Kazakhstan has seen an increase in religious observance among young people, the post-Soviet generation. However, compared to the more traditional south Central Asian republics, the country is relatively secular.

For most of the post-independence period, Tajikistan and Uzbekistan have struggled against terrorism and insurgency. In both countries, the influence of Soviet atheism was small, and Islam is widely practiced. But with war-ravaged Afghanistan just across the border and the fear of an Islamic rebellion, the authorities in Dushanbe and Tashkent exert tight control over religious activity.

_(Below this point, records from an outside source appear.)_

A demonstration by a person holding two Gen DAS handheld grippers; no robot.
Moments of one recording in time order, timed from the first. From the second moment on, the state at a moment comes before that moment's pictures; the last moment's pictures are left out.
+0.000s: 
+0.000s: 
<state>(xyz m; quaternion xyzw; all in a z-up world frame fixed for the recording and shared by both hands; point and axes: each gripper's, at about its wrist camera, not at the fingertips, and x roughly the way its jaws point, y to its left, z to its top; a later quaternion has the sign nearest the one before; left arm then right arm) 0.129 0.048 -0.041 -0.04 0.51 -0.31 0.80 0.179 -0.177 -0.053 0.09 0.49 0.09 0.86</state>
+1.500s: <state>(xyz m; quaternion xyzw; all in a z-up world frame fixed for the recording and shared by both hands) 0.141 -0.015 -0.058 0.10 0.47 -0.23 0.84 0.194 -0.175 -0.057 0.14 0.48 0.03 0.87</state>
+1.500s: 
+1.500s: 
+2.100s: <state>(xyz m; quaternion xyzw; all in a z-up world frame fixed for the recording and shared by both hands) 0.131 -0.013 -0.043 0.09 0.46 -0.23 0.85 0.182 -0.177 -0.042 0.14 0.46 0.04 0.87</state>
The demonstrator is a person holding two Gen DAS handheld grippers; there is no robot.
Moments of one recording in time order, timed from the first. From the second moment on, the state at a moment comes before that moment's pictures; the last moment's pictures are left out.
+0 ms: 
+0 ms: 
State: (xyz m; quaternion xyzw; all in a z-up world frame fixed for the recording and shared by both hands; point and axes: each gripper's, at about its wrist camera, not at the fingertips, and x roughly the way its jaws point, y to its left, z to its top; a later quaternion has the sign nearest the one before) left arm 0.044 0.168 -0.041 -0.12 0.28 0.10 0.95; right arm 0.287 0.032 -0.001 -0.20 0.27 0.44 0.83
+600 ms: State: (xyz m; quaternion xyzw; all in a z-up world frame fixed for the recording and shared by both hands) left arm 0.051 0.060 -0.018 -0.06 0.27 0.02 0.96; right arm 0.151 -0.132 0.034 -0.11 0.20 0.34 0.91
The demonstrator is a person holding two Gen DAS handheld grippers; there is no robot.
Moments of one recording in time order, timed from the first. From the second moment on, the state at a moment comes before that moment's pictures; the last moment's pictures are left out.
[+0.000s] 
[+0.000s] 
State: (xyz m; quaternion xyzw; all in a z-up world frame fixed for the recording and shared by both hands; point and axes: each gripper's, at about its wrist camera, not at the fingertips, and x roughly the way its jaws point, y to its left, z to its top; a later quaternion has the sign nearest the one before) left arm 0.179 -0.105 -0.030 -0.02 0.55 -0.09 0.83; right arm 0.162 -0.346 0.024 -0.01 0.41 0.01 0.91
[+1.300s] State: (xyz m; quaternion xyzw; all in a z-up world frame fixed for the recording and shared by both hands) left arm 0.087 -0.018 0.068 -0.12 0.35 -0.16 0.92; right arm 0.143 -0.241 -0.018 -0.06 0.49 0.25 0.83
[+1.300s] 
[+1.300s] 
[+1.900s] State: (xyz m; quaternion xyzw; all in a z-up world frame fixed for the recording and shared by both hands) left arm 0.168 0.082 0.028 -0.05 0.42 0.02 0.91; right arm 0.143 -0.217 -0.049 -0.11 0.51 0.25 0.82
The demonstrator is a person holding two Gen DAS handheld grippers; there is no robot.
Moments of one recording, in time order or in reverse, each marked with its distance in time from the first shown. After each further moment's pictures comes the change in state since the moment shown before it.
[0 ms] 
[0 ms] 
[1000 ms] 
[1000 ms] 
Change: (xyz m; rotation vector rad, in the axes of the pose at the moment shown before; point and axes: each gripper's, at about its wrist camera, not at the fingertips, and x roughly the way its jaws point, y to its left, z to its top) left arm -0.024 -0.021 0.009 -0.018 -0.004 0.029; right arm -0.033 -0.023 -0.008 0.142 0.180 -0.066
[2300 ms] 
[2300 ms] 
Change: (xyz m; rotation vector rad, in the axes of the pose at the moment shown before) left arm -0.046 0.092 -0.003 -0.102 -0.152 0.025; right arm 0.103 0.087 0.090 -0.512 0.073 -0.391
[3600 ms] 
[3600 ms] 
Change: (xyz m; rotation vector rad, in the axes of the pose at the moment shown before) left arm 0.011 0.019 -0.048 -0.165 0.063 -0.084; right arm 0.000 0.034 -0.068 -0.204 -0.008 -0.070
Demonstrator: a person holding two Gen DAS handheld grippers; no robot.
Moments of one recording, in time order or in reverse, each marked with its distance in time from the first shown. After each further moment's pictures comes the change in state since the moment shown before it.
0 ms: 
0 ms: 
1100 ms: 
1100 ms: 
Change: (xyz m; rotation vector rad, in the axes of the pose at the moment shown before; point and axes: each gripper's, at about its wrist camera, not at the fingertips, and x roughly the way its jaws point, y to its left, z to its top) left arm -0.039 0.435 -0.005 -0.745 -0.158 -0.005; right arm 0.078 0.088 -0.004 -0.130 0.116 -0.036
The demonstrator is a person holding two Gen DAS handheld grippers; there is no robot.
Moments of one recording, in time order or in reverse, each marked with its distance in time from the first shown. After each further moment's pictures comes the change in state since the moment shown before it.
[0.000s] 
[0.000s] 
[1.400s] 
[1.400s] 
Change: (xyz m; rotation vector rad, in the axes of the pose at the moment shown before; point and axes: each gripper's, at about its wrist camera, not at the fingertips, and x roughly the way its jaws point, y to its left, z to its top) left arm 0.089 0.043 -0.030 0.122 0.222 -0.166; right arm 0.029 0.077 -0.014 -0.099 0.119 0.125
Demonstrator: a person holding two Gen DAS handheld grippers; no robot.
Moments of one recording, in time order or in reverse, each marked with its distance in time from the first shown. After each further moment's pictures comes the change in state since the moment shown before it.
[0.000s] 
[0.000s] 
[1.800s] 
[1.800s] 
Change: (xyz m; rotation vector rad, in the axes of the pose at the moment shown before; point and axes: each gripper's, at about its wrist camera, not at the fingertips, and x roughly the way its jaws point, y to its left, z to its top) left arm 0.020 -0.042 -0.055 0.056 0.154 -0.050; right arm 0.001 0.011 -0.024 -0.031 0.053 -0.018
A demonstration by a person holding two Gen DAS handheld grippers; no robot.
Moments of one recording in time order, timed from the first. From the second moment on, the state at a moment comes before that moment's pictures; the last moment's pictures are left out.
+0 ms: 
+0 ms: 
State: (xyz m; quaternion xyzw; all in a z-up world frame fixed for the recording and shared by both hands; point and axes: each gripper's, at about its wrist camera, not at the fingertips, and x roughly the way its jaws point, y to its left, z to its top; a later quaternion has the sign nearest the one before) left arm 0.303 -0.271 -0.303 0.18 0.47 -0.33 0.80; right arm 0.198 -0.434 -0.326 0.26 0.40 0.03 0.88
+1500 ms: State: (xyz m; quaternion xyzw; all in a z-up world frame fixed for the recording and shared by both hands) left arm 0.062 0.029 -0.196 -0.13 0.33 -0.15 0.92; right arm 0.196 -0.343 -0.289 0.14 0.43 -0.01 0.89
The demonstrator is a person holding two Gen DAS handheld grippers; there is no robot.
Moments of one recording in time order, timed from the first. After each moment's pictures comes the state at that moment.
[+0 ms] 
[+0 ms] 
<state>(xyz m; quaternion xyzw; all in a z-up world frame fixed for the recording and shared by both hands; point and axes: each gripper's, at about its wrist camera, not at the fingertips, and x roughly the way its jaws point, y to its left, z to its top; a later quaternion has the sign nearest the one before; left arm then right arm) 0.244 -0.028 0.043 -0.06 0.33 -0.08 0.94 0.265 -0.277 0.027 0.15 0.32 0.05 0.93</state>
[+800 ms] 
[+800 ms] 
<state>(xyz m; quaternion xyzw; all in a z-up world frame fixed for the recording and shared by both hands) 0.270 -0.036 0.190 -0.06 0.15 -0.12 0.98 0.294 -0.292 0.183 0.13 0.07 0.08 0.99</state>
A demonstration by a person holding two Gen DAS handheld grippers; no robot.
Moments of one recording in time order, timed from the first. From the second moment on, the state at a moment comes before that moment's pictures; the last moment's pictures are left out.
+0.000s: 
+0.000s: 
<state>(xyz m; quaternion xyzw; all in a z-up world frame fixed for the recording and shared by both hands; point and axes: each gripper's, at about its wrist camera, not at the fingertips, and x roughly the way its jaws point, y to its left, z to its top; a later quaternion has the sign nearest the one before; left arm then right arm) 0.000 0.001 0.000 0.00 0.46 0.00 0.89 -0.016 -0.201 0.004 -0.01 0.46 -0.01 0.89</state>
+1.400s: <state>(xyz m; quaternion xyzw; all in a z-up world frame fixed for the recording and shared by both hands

In Uzbekistan, President Islam Karimov's repressive regime inspired the creation of the Islamic Movement of Uzbekistan (IMU), a militant Islamist group set up to overthrow Karimov and establish an Islamic state under Sharia law across Central Asia. The IMU became a pan-regional threat, making several raids into south Kyrgyzstan in 1999 and 2000. However, it was virtually destroyed after fighting with the Taliban against coalition forces in Afghanistan. The remnants of the group are reported to have opened training camps in Pakistan.

Emomali Rakhmon, Tajikistan's president, has maintained security in the volatile country since the end of the civil war in 1997, when his forces defeated the Islamist opposition with help from Russia. Since then, Rakhmon's government has kept a tight hold on religious activity. Dozens of suspected members of the banned Hizb ut-Tahrir movement have been arrested in north Tajikistan in recent years.

Like Karimov, Rakhmon is aware of the threat radical Islam poses to his regime. Measures to prevent the spread of religious fervor include appealing to parents to withdraw their sons from overseas madrassas (religious schools) and banning children from entering mosques or other places of worship except on religious holidays.

Last August, a mass breakout from a high security prison in Dushanbe was followed by a series of bombings. The Raksh Valley, always an opposition stronghold, seemed to be throwing off control by the central government. However, Dushanbe has now re-exerted control over the country and the last of the 25 escapees, Azam Ziyoev, was rounded up on November 14, the rest having already been killed or captured.